Return, with both end lines included, exactly what the data below holds from the line with "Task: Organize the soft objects" through the line with "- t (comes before", though not the pictures.
───── Supplied information ─────
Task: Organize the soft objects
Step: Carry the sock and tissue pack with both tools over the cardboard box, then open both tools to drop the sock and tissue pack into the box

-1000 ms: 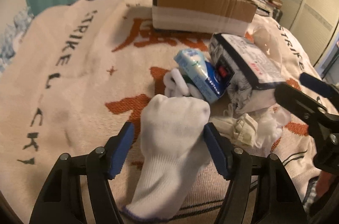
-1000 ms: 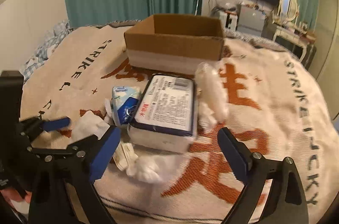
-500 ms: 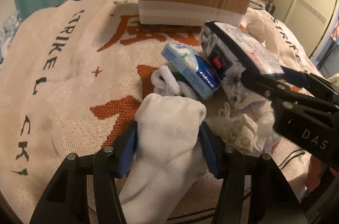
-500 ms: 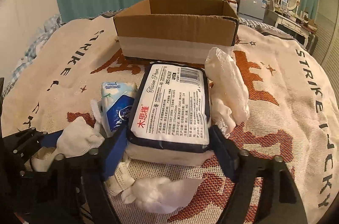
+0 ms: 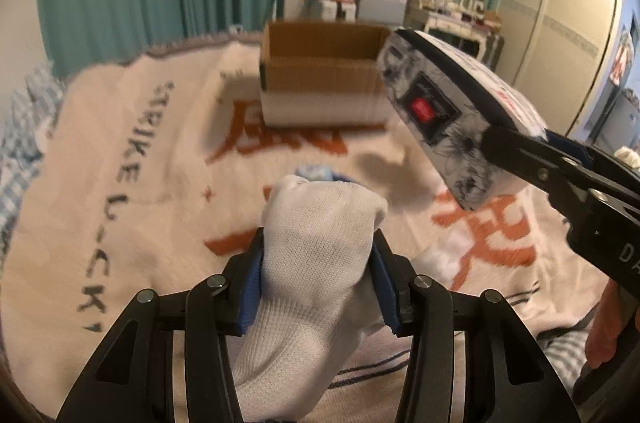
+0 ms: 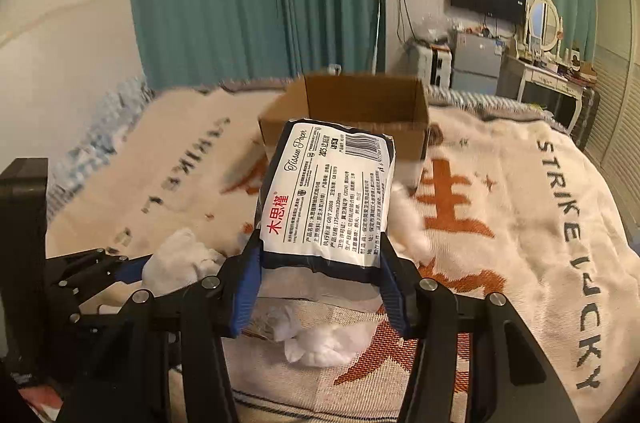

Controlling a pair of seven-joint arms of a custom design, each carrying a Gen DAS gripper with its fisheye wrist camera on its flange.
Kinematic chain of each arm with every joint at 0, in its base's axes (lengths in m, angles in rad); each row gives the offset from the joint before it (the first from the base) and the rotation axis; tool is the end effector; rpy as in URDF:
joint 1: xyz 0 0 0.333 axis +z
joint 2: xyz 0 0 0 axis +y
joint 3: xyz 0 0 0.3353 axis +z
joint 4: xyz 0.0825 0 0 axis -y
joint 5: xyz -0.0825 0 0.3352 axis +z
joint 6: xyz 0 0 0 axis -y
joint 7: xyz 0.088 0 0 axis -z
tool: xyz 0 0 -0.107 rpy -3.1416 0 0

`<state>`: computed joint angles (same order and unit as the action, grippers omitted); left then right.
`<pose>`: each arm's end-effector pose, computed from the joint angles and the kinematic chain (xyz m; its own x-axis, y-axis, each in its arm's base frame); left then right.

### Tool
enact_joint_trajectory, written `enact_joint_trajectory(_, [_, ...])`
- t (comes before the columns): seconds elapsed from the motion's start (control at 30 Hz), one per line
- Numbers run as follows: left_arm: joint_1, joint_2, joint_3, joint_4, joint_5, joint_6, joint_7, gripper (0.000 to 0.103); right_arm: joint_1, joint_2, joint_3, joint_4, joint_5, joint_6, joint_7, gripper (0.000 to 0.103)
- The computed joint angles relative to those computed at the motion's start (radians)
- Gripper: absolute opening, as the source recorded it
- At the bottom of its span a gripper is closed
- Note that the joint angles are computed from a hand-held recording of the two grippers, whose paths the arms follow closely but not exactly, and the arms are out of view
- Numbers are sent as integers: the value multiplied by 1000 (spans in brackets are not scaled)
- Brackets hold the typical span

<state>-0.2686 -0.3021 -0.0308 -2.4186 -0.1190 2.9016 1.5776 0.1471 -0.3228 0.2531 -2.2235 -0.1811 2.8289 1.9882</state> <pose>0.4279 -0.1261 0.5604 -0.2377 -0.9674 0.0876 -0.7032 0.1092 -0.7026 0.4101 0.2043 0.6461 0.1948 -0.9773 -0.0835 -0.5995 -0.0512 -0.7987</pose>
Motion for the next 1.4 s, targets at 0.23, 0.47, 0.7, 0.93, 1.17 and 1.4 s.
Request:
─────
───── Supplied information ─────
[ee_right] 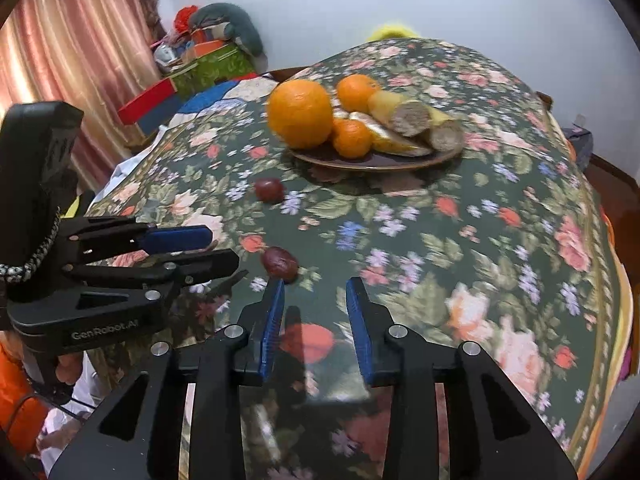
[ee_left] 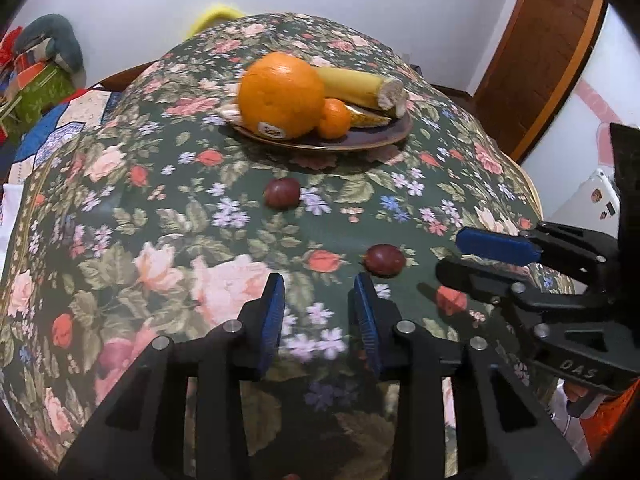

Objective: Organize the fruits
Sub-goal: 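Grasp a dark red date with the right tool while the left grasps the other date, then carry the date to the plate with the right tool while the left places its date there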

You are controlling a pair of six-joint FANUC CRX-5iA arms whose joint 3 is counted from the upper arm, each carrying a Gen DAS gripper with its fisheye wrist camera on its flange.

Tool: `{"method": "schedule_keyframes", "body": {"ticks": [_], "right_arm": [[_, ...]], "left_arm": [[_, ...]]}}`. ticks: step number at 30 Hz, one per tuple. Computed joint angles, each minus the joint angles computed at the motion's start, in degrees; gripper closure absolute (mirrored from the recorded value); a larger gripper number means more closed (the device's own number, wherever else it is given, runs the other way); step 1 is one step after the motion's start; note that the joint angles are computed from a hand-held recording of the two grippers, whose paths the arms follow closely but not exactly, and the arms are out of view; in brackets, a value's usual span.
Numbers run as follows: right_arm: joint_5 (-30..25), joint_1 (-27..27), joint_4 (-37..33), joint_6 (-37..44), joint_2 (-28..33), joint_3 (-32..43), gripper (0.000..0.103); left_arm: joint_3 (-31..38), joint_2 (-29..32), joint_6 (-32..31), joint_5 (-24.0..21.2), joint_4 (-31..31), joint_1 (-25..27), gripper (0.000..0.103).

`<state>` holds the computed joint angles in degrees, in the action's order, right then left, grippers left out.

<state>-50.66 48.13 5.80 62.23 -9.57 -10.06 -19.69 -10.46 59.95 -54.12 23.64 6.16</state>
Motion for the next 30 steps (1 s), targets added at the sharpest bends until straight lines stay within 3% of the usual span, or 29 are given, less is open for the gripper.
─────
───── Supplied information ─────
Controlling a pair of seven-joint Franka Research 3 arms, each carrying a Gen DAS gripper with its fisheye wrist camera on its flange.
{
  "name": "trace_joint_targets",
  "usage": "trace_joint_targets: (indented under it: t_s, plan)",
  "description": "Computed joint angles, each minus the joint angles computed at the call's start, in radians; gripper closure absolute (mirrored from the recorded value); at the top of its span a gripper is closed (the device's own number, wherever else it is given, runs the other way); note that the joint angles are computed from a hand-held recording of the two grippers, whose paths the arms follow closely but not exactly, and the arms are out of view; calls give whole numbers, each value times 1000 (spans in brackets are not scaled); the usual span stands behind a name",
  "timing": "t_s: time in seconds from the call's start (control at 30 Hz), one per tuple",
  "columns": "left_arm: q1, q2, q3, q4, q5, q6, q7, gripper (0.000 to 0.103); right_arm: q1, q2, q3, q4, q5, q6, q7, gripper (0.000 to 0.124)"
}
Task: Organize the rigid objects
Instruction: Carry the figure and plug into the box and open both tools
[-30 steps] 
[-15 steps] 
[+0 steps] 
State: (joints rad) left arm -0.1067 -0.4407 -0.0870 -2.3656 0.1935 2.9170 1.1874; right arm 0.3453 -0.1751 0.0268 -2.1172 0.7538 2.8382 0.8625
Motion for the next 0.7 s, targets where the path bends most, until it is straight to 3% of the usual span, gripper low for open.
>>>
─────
Solution to the exercise
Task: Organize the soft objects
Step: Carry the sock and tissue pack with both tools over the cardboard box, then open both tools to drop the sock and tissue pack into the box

-1000 ms: 
-1000 ms: 
-500 ms: 
-500 ms: 
+0 ms: 
+0 ms: 

Controlling a pair of seven-joint arms of a custom design, each carrying a Gen DAS gripper with its fisheye wrist camera on its flange.
Kinematic chain of each arm with every joint at 0, in its base's axes (lengths in m, angles in rad); each row gives the offset from the joint before it (the first from the base) and the rotation axis; tool is the end effector; rpy as in URDF:
joint 1: xyz 0 0 0.333 axis +z
joint 2: xyz 0 0 0 axis +y
joint 3: xyz 0 0 0.3353 axis +z
joint 4: xyz 0.0825 0 0 axis -y
joint 5: xyz -0.0825 0 0.3352 axis +z
joint 6: xyz 0 0 0 axis -y
joint 7: xyz 0.088 0 0 axis -z
tool: xyz 0 0 -0.107 rpy -3.1416 0 0

`<state>`: computed joint angles (same order and unit as the action, grippers omitted); left then right.
`<pose>`: each arm's end-effector pose, computed from the joint angles and the kinematic chain (xyz m; its own x-axis, y-axis, each in its arm's base frame); left then right.

### Tool
enact_joint_trajectory, written `enact_joint_trajectory(_, [_, ...])`
- t (comes before the columns): seconds elapsed from the motion's start (control at 30 Hz), one per line

The full output has already been given.